In an effort to change the narrative, policy makers introduced the word “recession.”
Recessions are simply a part of the cycle in our economic system. There are four stages of the cycle: expansion, peak, contraction, and trough. Then the cycle begins anew.
While a recession is technically two negative quarters of GDP, it needs to be a significant decline in economic activity across markets.
Following the negative growth of GDP in the first quarter of this year, the possibility of recession is on many people’s minds. The latest consumer surveys by the University of Michigan have fallen sharply, driven by high inflation. Housing starts and retail sales are beginning to slow.
Many other data points suggest a recession is not imminent. The State Coincident Index by the Philadelphia Federal Reserve looks at employment data across each of the 50 states. As an indicator of impending recession, signs of employment contraction are first seen in a handful of states, and then becomes evident in the majority. As the chart below shows, all 50 states as of April show employment growth.
The concern for investors is the temporary decline in stock market prices during recessions. Assuming the investor has no immediate cash flow needs or leverage on the portfolio, then the concern should dissipate.
Once the economy is in a recession, it is typically old news to the stock market. In fact, markets typically bottom several months or quarters prior to a recession being officially called by the National Bureau of Economic Research. The chart below shows recessions marked in grey vertical bars. In 7 of the 8 recessions, stock prices bottomed well before the next expansion began.
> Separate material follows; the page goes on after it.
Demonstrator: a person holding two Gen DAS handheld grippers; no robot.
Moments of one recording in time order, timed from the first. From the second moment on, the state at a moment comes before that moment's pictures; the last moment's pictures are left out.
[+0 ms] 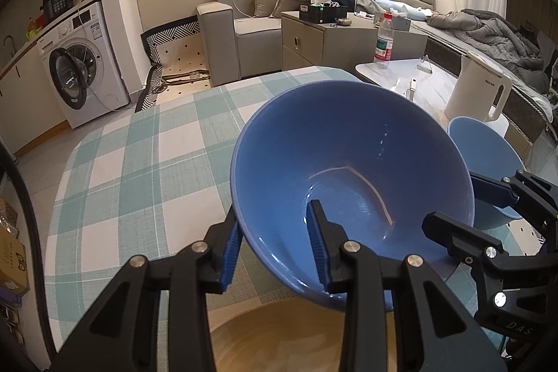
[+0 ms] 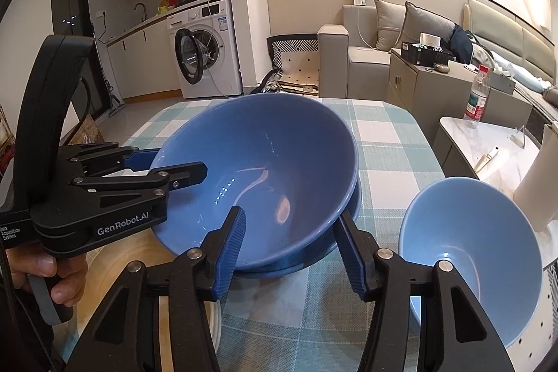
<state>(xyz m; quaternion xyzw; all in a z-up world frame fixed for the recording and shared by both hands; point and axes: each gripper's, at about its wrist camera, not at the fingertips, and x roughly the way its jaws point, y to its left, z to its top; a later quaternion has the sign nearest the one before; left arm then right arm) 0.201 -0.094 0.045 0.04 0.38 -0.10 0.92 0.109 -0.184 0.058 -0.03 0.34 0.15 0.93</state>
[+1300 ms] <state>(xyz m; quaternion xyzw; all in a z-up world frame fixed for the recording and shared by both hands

This goes to the old adage, “Buy at the sound of cannons and sell at the sound of trumpets.” To those with diversified portfolios, this means buying or selling around your asset allocation targets – it does not mean going all-in or all-out.
In Thinking Fast & Slow, Nobel Prize winner Daniel Kahneman describes our brains as having two systems. System 1 reacts quickly and is useful in many scenarios. This would be investors thinking recession = time to sell stocks. System 2, on the other hand, thinks slowly, analyzing and deducing information. This would be investors thinking recession = time to buy stocks.
Of course, every cycle is unique. The current cycle certainly is on fast forward as compared to the expansion from 2009 to 2020. Unemployment is below 4%, the Federal Reserve is raising interest rates, and the stock market packed in a decade of gains in just two years. The data may be at the early stages of trending negative, but the calls for a sustained decline in economic activity may be premature.
We will invariably have a recession again. The question is whether financial plans and a durable investment process is in place to navigate to the next cycle.